What happens now if you change the threshold cut-off for your algorithm's classification to 0.4? What if you raise it to 0.6? How do accuracy, fp, fn, tp, and tn change?

In [63]:
# With cutoff as 0.4, The accuracy dips.
def performance_of_algorithm(X, y):
    for i in range(0, len(X)):
        if X.algorithm[i] >= 0.4:
            labels["algorithm_prediction"][i] = "cancer" # creating labels
        else:
            labels["algorithm_prediction"][i] = "benign"
    
    algorithm_accuracy = sum(y == X.algorithm_prediction)/len(labels) # assessing accuracy
    print(algorithm_accuracy) 
    
    print(confusion_matrix(y.values, X.algorithm_prediction.values, labels = ["cancer", "benign"])) # confusion matrix


performance_of_algorithm(labels, labels.perfect_labeler)

0.8590604026845637
[[ 25   4]
 [ 17 103]]


In [64]:
# With cutoff as 0.6, The accuracy increases.
def performance_of_algorithm(X, y):
    for i in range(0, len(X)):
        if X.algorithm[i] >= 0.6:
            labels["algorithm_prediction"][i] = "cancer" # creating labels
        else:
            labels["algorithm_prediction"][i] = "benign"
    
    algorithm_accuracy = sum(y == X.algorithm_prediction)/len(labels) # assessing accuracy
    print(algorithm_accuracy) 
    
    print(confusion_matrix(y.values, X.algorithm_prediction.values, labels = ["cancer", "benign"])) # confusion matrix


performance_of_algorithm(labels, labels.perfect_labeler)

0.9060402684563759
[[ 20   9]
 [  5 115]]


### Finally, let's compare our algorithm to the radiologist
* A "perfect labeler" might not exist in the real world, and in fact, if often does not
* In AI for medical imaging, using a radiologist's labels as our "true" label is often the standard of practice, and algorithm performance is judged in both an academic setting as well as in the regulated industry landscape based on performance against an expert human

* Repeat the steps above using a set threshold for your algorithm (again, 0.5 is perfectly reasonable) but now computing accuracy, tp, tn, fp, fn against the radiologist. 

In [89]:
# With cutoff as 0.55, The accuracy increases.
def performance_of_algorithm(X, y):
    for i in range(0, len(X)):
        if X.algorithm[i] >= 0.55:
            labels["algorithm_prediction"][i] = "cancer" # creating labels
        else:
            labels["algorithm_prediction"][i] = "benign"
    
    algorithm_accuracy = sum(y == X.algorithm_prediction)/len(labels) # assessing accuracy
    print("Accuracy of the algorithm against the radiologist's labels = ", algorithm_accuracy) 
    
    c_matrix = confusion_matrix(y.values, X.algorithm_prediction.values, labels = ["cancer", "benign"])
    print("\nThe confusion matrix : \n", c_matrix) # confusion matrix
    
    tp = c_matrix[0][0]
    print("\nTrue Positive = ", tp)
    
    tn = c_matrix[1][1]
    print("\nTrue Negative = ", tn)
    
    fp = c_matrix[1][0]
    print("\nFalse Positive = ", tp)
    
    fn = c_matrix[0][1]
    print("\nFalse Negative = ", tp)
    
performance_of_algorithm(labels, labels.radiologist)

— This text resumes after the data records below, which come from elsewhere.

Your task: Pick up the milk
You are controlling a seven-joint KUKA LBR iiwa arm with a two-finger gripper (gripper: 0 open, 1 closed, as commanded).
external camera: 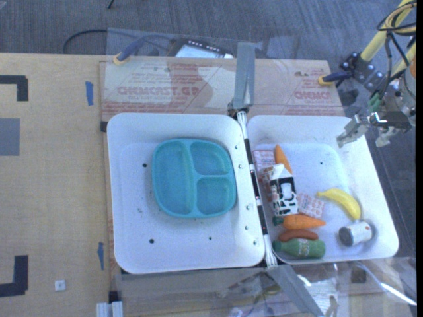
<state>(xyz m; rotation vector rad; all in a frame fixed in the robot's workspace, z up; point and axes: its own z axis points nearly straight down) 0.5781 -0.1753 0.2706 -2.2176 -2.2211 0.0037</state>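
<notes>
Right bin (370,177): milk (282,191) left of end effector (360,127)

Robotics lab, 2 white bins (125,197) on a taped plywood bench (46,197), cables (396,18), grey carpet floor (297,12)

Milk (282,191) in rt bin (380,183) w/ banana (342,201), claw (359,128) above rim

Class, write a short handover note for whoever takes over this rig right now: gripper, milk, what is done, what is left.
Gripper: raised over the right bin's far right corner, holding nothing visible.
Milk: lying in the right bin by its left wall, with a carrot behind it and another carrot in front.
Done: no pick yet; milk untouched.
Left: move over the milk, descend, grasp, lift.
</notes>
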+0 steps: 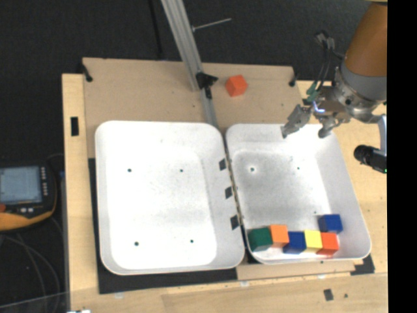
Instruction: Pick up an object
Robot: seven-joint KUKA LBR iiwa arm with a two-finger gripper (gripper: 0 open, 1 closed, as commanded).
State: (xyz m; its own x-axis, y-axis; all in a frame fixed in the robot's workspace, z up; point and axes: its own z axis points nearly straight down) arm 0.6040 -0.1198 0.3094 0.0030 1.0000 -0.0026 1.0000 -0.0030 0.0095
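Camera view: the pincer [306,127] hangs over the far edge of the right bin [347,175], fingers spread apart with nothing between them. The blocks huddle along that bin's near edge, well apart from the pincer: a green block [260,238] by the near-left corner, then orange [279,233], blue [295,241], yellow [313,239] and a red-orange one [330,242], with a second blue block [331,223] just behind it. The row's long axis runs along the near wall, left to right. From the pincer the blocks lie straight toward the near edge, so I judge the move needs a long reach across the bin. A stray orange cube [236,85] sits on the desk [260,87] beyond both bins, left of the pincer.
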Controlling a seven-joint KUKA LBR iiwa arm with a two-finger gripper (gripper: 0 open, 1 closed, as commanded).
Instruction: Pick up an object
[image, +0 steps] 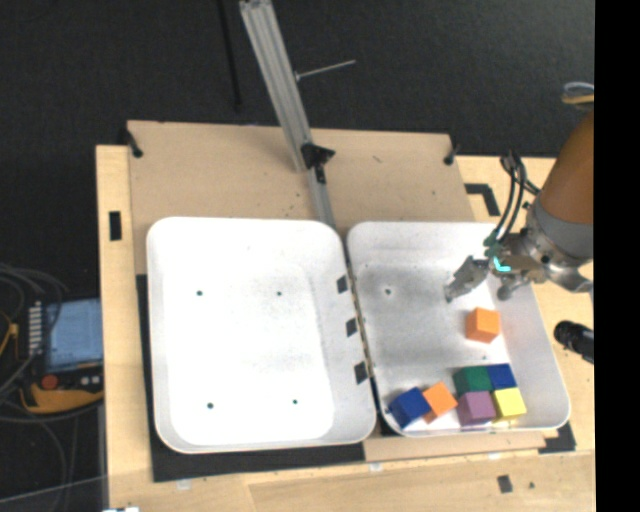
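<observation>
Fingers (462, 280) spread above right bin (400, 330), wooden bench (220, 170), dark floor

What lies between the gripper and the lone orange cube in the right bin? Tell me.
Nothing: in the camera view, bare white bin floor separates the gripper from the lone orange cube just below it in the right bin.

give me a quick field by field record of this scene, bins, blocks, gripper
left bin: white, shallow, no blocks seen in it
right bin: white, shallow, holds all the blocks
lone block: orange cube, apart from the rest, mid right
cluster at near edge: blue cube, orange cube, green cube, dark blue cube, purple cube, yellow cube
gripper: over the right bin, just above the lone orange cube in the picture, fingers spread, nothing between them
</observation>
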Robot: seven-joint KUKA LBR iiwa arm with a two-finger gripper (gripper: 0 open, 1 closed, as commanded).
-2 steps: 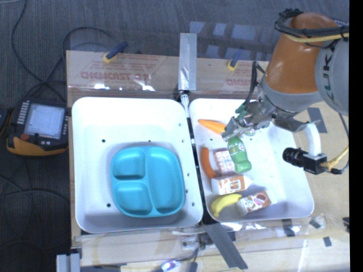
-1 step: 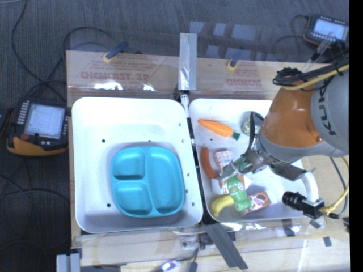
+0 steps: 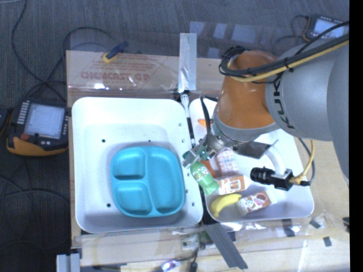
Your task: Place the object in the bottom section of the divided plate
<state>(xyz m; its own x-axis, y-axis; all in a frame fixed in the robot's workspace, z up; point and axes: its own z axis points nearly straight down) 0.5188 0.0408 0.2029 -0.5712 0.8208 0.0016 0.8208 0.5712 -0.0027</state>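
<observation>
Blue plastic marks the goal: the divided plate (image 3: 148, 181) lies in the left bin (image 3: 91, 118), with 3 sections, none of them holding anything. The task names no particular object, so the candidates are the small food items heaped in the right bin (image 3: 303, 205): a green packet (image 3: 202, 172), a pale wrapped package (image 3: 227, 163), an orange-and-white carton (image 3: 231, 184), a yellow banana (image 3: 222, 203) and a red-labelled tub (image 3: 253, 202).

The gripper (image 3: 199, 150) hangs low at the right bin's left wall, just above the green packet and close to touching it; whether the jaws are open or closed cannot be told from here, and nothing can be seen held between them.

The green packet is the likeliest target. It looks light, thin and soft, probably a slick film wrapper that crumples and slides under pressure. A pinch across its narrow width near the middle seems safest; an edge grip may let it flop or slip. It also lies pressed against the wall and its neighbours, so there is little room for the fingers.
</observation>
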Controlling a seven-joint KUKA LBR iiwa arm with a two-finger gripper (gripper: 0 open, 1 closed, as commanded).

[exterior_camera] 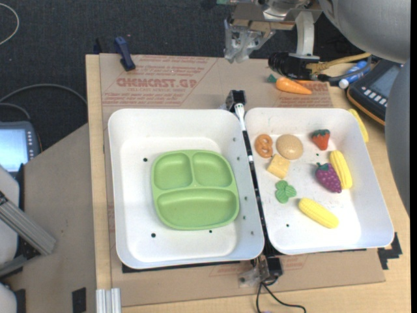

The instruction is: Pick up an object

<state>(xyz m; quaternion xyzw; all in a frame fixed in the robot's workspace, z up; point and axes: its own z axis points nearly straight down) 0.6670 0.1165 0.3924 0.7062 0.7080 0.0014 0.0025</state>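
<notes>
My gripper (240, 49) hangs high above the bench's far edge, behind the gap between the two bins, with nothing between its fingers. The right bin (371, 194) holds several toy foods: a pretzel (264, 145), a tan bun (290, 146), a strawberry (320, 139), a cheese wedge (279, 167), purple grapes (328, 177), a corn cob (341, 168), a green broccoli piece (284, 192) and a yellow banana-like piece (318, 212). All of them lie well below and to the right of the gripper.
The left bin (130, 240) holds a green divided plate (194, 189). An orange carrot (293, 86) lies on the bench behind the right bin. A blue clamp (124, 53) sits at the board's far left corner. A black clip (236, 99) joins the bins.
</notes>
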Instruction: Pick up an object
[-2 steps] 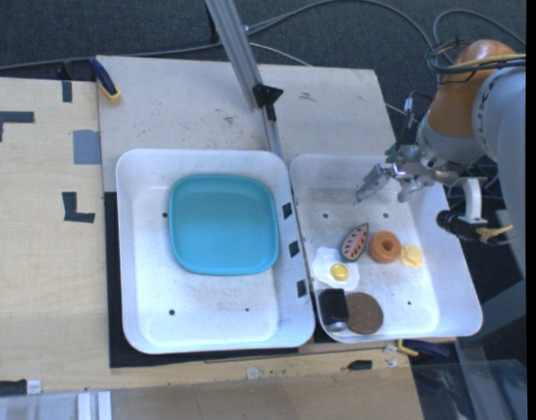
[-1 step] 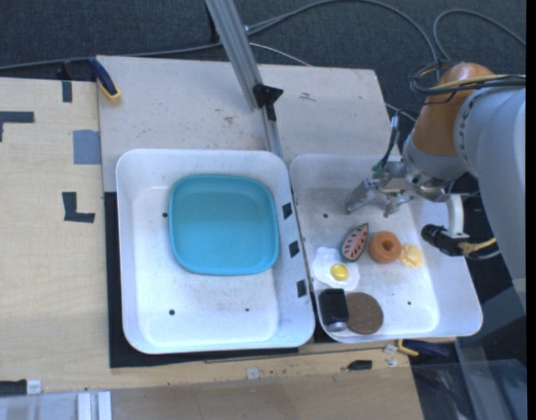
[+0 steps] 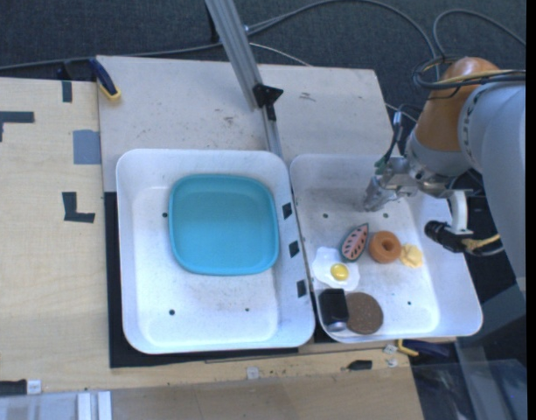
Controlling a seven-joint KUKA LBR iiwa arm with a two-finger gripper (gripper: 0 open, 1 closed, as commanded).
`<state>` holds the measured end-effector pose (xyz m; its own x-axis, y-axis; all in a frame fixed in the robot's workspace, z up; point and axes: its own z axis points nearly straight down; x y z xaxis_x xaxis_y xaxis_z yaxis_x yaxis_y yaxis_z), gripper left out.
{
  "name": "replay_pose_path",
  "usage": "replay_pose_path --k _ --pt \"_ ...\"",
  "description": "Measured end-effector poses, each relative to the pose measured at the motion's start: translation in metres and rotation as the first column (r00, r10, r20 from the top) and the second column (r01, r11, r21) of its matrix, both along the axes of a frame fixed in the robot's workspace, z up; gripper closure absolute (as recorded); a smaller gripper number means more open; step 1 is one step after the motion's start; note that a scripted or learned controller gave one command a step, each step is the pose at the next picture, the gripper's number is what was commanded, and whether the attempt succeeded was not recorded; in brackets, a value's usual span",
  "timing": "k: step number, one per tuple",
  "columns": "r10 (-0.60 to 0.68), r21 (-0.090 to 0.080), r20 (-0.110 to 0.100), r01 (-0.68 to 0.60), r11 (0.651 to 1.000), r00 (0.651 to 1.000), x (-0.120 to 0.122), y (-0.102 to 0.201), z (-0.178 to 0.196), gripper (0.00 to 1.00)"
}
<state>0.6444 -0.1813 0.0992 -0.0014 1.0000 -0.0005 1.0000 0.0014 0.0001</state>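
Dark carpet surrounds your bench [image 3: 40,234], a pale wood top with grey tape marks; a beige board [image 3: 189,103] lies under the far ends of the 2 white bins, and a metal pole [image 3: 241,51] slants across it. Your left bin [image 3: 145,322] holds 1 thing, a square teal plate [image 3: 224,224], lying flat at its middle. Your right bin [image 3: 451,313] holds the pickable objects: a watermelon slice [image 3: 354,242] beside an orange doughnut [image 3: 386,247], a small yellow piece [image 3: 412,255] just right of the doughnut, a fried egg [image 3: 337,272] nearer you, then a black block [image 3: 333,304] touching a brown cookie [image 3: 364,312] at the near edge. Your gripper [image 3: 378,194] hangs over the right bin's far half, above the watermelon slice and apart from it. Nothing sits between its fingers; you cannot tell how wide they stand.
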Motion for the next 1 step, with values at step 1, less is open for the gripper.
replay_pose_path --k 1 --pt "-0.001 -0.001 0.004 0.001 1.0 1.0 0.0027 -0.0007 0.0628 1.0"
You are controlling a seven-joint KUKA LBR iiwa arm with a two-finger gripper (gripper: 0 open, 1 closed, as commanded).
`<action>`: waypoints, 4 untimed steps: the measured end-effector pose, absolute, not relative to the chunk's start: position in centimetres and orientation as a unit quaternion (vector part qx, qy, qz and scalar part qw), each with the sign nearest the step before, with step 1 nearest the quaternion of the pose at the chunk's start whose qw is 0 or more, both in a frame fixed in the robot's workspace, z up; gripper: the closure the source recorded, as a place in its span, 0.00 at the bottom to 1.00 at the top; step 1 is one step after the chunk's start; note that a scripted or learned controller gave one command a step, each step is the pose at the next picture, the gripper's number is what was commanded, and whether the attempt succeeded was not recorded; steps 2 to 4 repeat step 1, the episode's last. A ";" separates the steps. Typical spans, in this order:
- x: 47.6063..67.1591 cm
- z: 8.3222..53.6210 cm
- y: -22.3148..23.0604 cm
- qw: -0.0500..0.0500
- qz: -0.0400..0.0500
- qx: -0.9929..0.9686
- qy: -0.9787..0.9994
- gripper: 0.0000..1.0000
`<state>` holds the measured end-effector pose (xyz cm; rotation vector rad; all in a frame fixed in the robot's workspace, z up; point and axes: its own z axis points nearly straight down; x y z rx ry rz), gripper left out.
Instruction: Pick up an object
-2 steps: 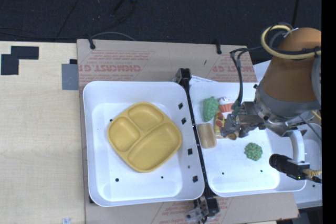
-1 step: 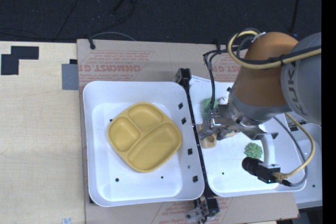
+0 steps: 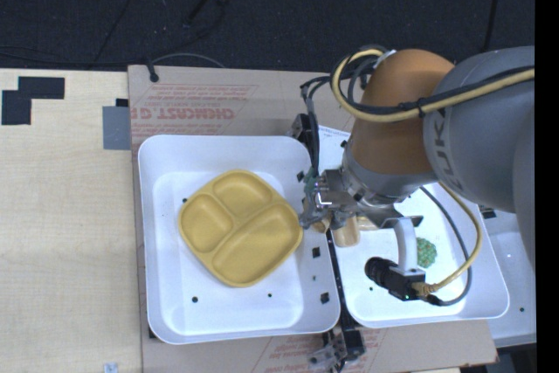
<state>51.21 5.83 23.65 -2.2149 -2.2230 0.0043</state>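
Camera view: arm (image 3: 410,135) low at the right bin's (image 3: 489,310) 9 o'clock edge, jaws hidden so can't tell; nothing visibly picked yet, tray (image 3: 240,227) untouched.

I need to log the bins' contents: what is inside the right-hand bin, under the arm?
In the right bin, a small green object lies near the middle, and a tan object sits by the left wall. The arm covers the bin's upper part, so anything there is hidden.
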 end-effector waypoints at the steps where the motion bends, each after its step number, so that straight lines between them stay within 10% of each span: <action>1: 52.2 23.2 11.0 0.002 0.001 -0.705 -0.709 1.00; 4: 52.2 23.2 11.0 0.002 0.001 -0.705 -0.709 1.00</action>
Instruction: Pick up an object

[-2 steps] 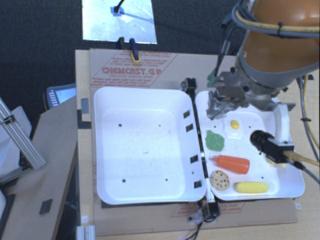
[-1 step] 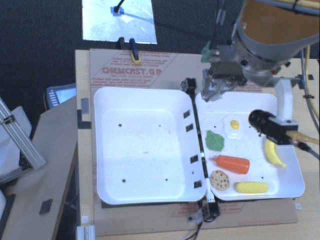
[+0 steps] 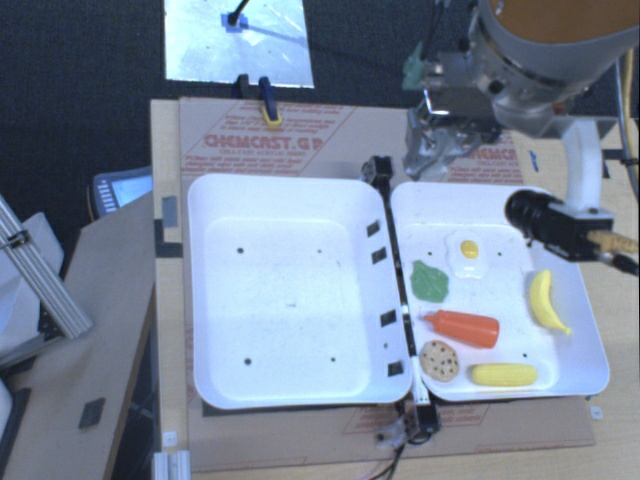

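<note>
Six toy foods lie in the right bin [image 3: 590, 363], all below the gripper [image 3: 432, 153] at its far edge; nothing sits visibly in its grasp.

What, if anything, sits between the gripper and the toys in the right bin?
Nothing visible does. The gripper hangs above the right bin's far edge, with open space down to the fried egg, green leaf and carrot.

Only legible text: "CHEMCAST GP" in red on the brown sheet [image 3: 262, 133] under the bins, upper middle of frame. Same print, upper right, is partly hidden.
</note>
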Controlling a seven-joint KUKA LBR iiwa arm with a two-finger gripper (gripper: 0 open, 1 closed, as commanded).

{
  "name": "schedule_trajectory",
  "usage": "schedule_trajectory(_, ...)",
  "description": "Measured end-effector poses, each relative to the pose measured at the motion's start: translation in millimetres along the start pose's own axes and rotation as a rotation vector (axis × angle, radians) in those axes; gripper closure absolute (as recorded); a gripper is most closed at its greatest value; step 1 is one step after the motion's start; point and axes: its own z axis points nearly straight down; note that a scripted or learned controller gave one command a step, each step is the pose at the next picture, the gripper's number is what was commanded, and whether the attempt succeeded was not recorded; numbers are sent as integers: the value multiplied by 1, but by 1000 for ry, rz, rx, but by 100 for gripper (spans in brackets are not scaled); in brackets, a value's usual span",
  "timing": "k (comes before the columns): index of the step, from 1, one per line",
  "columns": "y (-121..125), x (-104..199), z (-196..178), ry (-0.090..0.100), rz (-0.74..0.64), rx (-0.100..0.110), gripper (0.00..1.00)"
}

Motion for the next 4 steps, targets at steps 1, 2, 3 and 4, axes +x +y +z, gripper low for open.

Accuracy of the algorithm against the radiologist's labels =  0.8791946308724832

The confusion matrix : 
 [[ 23  13]
 [  5 108]]

True Positive =  23

True Negative =  108

False Positive =  23

False Negative =  23


## Reflection: 
* In the above exercise you assess performances of a human as well as of an algorithm against a 'perfect labeler' and also against each other. 
* Does accuracy seem like the appropriate statistic to use when evaluating these labels? Why or why not? 
* In what clinical settings does it seem more or less acceptable to have a high level of FNs? FPs? 
* How did changing the threshold on the algorithm performance change the different performance statistics? 
* How did your opinion of the algorithm's performance change when you started comparing it to a radiologist instead of the perfect labeler? What does this mean for a real-world scenario when a perfect labeler doesn't exist, and we only have a radiologist's read to base our performance on?